Now if you were to start a second instance of the PorkSpendingTokenWorker class, you would see that it will, most likely, just sit there idle. There is a possibility that at the end of the iteration it might become a leader, but I have found that in most cases the original stays the leader until it is killed. This is not always the case, however, and you certainly should not count on it when developing these classes.

Caveats

The documentation that ships with Politics points out a few caveats that also should be mentioned here.

The first caveat is that Politics is not designed to work with multiple processes within the same Ruby VM. This means that we cannot fire up two instances of the PorkSpendingTokenWorker class in the same Ruby VM. If you want more than one instance of the class working on the same machine or virtual instance, you need to create a new Ruby VM for each instance.

The reason given for not being able to run more than one instance of a Politics class is that the algorithm used to choose a leader is only designed to pick a leader from a set of processes, not multiple instances within a single process.

The second caveat was briefly touched on in the main text. The algorithm that selects the next leader is not guaranteed to choose the previous leader for the next iteration. It has been my experience that most of the time, when a leader is elected, it tends to remain the leader for a long time; however, this is not certain.

You should not architect your classes to assume that there is a guaranteed order to the selection of a leader. Classes should be designed with the idea that they will be a leader only once. This means that you should avoid keeping state information pertinent to the leader in a particular Ruby VM. If you need to store such information, you should place it in a database, Memcached, or other such storage that can be accessed by any instance that is chosen to be the leader.

If we were to kill the instance that is currently the leader, we should see that the other, still running instance should become elected leader at the end of the current iteration:

As you can see, a different process took over as leader and continued to work on processing our pork queue.

Conclusion

Earlier in the chapter I described a problem I was having. I had identical server instances, but I wanted only one to work on background tasks at a time. I also needed to make sure that if a new instance was brought online, either by me or automatically by the system, it didn’t start processing background tasks. I also had the rather common problem of making sure that if the instance that was doing the background tasks died, another instance would pick up the mantle and start processing the background tasks.
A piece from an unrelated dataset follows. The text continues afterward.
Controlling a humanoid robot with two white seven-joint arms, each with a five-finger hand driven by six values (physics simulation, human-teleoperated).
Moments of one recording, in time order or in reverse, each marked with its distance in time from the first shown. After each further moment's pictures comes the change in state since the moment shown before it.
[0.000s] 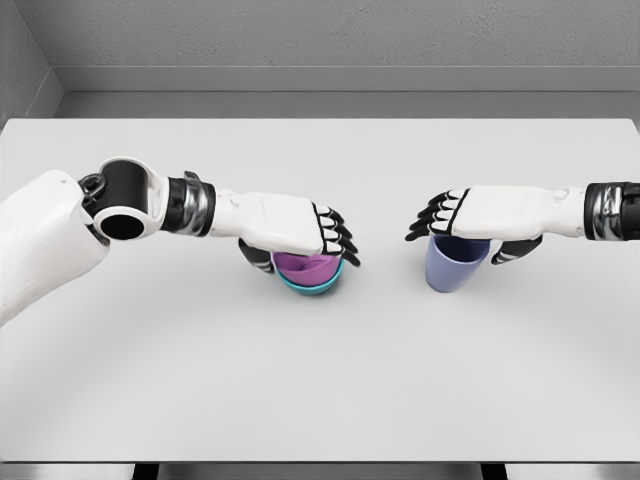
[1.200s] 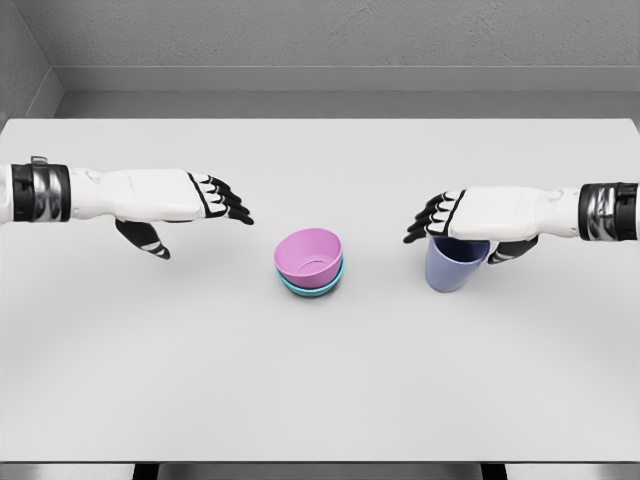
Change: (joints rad) left arm 0.086 0.324 0.132 -0.034 0.218 0.000 0.000; right arm -0.005 0.011 0.008 0.001 0.019 0.000 0.000
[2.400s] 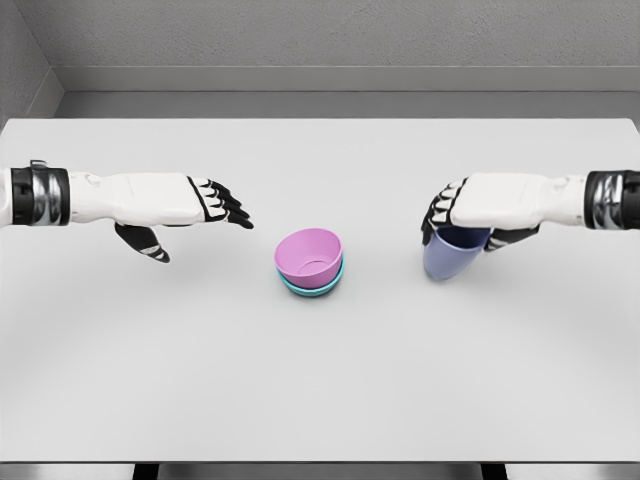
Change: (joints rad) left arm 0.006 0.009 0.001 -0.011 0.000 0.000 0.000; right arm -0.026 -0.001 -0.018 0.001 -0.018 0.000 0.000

Politics managed to solve those problems for me. By writing a simple class I was able to start instances of that class on each server instance when it starts, and I could rest assured that only one instance of the class would be processing tasks at any given time. I also could take comfort in the knowledge that should one of my instances die, or need to be taken offline for any reason, another instance would kick in to do the processing.

There certainly are other ways to solve this problem. A technology such as Delayed Job (Chapter 10, “Delayed Jobs”) also could be used, but it takes a different approach to solving these problems. I will say that eventually I did stop using Politics in favor of Delayed Job. That was not a slight on Politics but rather a desire to have a unified system for dealing with processing tasks. You might be wondering why I still chose to write about Politics, despite having stopped using it myself. The reason is that it is a good demonstration of using token workers for managing distributed programming tasks, plus there definitely are places where it is a more appropriate technology than something else like Delayed Job.

The library has a few shortcomings; the biggest one for me is the use of mDNS and not Rinda for its autodiscovery backend. However, it is well written, and it definitely gets the job done. Later in the book, when we look at tools such as distributed message queues, I want you to keep Politics in mind. Think about how using Politics will allow you to keep on top of your queues in an easy-to-use, easy-to-configure fashion.